The smile on Pyrgus’s face disappeared as if he’d thrown a switch. ‘It’s an illness, Henry,’ he said softly. ‘That’s why we’re here.’
Four
Chalkhill was dressed in a shocking-pink silk knicker-bocker suit with fashionably clashing electric-blue suede knee boots and a sweet little lime-green slithskin apron. Brimstone stared at him in distaste. ‘Were you followed?’ he asked.
‘No, of course not,’ Chalkhill said. ‘I took precautions.’ He smiled broadly. The spell coatings on his teeth flashed and sparked and played a cheery tune. ‘Isn’t this fun? The old team back together again. Really, Silas, I’m so excited I could dance.’
‘Have you brought the money?’ Brimstone asked drily.
‘In my knickers,’ Chalkhill said. He caught Brimstone’s blank look and added, ‘In case somebody tried to steal it.’
They were waiting together on the doorstep of a lonely, tree-shrouded mansion set in the outer reaches of the Cretch. There was a legend that it had once belonged to the Master Vampire Krantas, and whether or not this was really true, it certainly looked the part.

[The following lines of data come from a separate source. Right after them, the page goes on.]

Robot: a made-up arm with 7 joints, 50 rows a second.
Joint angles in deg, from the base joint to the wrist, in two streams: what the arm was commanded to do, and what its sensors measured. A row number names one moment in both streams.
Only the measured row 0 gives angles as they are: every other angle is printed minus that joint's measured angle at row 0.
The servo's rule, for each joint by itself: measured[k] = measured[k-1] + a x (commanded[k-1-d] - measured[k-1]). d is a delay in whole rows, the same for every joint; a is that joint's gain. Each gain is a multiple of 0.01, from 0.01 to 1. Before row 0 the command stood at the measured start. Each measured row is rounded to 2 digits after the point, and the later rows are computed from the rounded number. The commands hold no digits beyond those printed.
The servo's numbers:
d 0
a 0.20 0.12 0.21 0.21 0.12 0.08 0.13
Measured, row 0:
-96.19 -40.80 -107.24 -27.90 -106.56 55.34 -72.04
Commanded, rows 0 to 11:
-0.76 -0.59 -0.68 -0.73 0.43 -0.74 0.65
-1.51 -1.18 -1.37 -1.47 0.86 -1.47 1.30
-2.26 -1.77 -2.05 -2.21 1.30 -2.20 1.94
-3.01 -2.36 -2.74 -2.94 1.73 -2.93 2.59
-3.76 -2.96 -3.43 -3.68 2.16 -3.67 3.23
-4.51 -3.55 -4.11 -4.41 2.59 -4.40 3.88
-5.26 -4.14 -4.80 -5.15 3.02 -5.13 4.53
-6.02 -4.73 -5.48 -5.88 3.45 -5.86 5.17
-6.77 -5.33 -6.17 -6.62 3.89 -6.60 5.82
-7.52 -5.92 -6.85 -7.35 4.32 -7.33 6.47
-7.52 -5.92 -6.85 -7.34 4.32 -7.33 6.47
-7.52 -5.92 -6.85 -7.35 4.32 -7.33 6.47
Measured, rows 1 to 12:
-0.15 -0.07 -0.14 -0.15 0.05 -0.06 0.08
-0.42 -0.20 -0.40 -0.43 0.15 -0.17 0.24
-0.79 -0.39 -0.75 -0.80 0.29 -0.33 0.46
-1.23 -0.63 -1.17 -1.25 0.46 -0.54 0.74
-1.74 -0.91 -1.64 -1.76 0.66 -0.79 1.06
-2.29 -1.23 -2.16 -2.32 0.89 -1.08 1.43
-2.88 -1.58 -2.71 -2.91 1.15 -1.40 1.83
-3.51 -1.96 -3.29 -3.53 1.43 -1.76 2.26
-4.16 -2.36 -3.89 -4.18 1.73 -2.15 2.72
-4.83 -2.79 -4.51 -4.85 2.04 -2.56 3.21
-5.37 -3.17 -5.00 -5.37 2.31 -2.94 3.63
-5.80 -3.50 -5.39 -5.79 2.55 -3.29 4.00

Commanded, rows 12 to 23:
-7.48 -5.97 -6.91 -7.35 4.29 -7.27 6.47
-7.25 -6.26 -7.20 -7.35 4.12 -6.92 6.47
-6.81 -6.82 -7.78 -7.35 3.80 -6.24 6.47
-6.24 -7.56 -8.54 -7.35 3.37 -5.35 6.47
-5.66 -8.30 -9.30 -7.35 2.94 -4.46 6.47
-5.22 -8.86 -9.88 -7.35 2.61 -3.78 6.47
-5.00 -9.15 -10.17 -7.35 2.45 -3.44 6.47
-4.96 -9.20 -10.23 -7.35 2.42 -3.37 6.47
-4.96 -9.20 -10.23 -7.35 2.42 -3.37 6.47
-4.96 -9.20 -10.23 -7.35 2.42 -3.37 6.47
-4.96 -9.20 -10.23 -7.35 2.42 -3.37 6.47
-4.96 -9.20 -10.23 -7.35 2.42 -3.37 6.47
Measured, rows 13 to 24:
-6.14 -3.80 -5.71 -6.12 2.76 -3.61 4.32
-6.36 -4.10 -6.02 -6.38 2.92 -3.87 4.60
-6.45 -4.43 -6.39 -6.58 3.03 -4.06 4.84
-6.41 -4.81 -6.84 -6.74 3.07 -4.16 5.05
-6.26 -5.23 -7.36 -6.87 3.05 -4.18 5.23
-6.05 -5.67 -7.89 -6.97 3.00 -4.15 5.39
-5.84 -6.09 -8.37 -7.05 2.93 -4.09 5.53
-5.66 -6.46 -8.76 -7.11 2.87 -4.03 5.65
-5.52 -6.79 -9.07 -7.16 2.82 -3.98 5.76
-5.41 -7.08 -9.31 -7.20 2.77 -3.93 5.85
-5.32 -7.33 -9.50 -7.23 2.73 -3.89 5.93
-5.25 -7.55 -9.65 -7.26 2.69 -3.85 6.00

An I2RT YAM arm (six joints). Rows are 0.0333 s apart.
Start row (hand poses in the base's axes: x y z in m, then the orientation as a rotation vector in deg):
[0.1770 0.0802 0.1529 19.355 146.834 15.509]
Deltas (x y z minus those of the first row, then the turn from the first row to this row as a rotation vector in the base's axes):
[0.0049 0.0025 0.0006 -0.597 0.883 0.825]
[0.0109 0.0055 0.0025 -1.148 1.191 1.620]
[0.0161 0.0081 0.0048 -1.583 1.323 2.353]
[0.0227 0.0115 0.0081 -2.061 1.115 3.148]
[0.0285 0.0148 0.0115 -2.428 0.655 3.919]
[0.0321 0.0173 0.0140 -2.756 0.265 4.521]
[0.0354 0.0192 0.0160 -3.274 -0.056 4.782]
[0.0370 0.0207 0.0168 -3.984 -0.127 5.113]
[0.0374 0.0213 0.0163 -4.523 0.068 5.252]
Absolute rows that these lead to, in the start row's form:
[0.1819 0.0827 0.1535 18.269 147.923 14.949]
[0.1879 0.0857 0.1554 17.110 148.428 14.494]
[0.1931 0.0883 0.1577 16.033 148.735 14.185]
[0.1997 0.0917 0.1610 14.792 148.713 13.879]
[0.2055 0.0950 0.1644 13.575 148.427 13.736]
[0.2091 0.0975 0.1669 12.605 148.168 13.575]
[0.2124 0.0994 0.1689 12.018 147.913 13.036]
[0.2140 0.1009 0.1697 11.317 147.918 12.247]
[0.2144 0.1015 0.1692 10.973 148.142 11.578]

Gothic towers and spires reached for the sky like spindly fingers. From somewhere deep inside, a bell was tolling hollowly.
‘I thought you’d given up that nonsense,’ Brimstone muttered.
‘What nonsense?’
‘The camp act,’ Brimstone said. ‘It may have served some purpose when you were spying for Lord Hairstreak, but everybody knows it’s just a performance now.’
Chalkhill sighed. ‘Perhaps, but the performance has become a part of me.’ He glanced philosophically into the middle distance. ‘It may be that life itself is a great actor seeking parts to play. It may be -’
‘Just don’t try it on with the Brotherhood,’ Brimstone told him.